N. scintillans can be found widely distributed throughout the world, often along the coast, in estuary, and shallow areas of the continental shelf that receive plenty of light which promotes the growth of the phytoplankton that make up a large portion of N. scintillans’s diet.
The size of the single-celled N. scintillans ranges from 200 to 2,000 µm in diameter, assuming the generally spherical shape. N. scintillans lacks the armor plates possessed by other types of dinoflagellates. And, unlike many other dinoflagellates, the chromosomes of the Noctiluca are not clearly visible and condensed throughout its lifecycle.
N. scintillans has a ventral groove within which is located a flagellum, an extension of the cell wall called a tooth, and a striated tentacle involved in ingestion that projects posteriorly. The flagellum does not move the organism and therefore the non-motile N. scintillans depends upon regulation of its buoyancy within the water column – perhaps by controlling its cellular concentration of ions and ammonia.
At least one study has shown that a string of mucus is produced by N. scintillans extending from the tip of the tentacle which then adheres to plankton as it ascends rapidly through concentrations of its prey in the water column.
High concentrations of their plankton food source that likely result from environmental conditions such as well-mixed nutrient-rich waters and seasonal circulation factors are implicated in population blooms of N. scintillans, known as “red tides”.
Swimmers may report being illuminated by a ghostly glow-in-the-dark plankton - a floating bloom of algae which fires up into a fluorescent sparkle when disturbed. This gives Noctiluca scintillans the popular names "Sea Ghost" or "Fire of Sea".[3]
Runoff from agricultural pollution may contribute to the severity of these blooms. However this is not required to cause explosive growth of Noctiluca scintillans.
Not all blooms associated with N. scintillans are red. The color of N. scintillans is in part derived from the pigments of organisms inside the vacuoles of N. scintillans.

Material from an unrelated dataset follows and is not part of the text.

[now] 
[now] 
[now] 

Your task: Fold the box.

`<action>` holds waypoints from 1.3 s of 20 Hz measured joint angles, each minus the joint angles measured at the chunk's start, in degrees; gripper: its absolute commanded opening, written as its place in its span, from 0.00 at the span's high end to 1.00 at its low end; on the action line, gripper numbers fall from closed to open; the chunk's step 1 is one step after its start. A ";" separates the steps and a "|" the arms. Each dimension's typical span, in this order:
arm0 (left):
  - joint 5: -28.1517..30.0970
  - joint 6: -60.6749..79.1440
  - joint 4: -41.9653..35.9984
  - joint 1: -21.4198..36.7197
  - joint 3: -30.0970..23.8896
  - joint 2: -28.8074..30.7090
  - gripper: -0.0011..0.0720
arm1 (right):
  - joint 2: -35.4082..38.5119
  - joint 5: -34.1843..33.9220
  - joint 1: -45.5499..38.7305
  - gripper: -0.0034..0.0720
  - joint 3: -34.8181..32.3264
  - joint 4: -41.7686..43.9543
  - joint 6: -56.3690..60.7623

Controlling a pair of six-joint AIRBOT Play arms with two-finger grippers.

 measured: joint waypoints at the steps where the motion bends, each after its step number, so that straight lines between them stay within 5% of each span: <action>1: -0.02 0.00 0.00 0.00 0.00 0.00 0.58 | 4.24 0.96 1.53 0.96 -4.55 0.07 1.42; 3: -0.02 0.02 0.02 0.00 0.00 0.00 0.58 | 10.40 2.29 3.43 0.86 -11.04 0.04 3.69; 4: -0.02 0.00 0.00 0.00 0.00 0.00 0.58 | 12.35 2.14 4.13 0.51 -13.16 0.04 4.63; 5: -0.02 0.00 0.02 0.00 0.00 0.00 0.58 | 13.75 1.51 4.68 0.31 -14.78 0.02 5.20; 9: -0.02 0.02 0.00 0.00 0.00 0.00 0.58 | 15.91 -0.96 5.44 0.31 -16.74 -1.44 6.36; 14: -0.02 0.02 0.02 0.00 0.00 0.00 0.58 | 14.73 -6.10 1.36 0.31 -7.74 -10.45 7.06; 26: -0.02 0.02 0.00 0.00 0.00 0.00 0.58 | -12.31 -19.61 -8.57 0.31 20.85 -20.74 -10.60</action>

For instance, green tides result from N. scintillans populations that contain green-pigmented prasinophytes (green algae, Subphylum Chlorophyta)[4] that are living in their vacuoles.

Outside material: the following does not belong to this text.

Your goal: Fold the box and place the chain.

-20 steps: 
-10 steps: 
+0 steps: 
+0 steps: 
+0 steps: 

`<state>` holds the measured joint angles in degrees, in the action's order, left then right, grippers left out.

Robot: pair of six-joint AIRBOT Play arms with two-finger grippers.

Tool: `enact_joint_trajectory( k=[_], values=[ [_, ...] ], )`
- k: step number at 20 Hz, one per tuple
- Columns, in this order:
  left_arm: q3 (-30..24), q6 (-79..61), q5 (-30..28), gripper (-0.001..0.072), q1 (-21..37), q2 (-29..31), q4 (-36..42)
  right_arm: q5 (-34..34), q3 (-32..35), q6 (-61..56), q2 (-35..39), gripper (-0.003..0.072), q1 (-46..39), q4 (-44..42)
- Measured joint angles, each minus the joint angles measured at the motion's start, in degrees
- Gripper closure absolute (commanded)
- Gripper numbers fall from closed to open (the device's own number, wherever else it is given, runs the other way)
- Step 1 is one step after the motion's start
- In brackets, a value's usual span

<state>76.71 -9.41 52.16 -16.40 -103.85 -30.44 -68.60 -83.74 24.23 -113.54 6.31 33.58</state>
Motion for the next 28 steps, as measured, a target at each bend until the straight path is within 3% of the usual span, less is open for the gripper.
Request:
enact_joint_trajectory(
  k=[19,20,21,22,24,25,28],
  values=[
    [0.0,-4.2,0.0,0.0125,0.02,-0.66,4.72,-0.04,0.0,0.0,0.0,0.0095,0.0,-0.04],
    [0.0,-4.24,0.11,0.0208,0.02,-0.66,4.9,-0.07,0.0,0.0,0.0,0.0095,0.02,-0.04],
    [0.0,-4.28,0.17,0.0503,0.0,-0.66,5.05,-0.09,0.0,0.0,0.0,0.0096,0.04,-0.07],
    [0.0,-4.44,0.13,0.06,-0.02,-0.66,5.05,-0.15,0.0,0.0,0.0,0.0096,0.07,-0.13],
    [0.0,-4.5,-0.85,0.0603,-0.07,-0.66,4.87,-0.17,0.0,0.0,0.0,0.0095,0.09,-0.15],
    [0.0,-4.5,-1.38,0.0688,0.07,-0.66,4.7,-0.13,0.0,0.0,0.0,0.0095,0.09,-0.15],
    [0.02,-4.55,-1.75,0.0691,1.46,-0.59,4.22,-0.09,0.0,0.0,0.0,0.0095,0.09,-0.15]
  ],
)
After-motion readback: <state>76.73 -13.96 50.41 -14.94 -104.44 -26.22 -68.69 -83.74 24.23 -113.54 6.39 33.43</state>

N. scintillans itself does not appear to be toxic, but as they feed voraciously on phytoplankton high levels of ammonia accumulate in these organisms which is then excreted by N. scintillans into the surrounding area which may add to the neurotoxic chemicals being produced by other dinoflagellates, such as Alexandrium spp. or Gonyaulax spp., that do result in the death of other aquatic life in the area.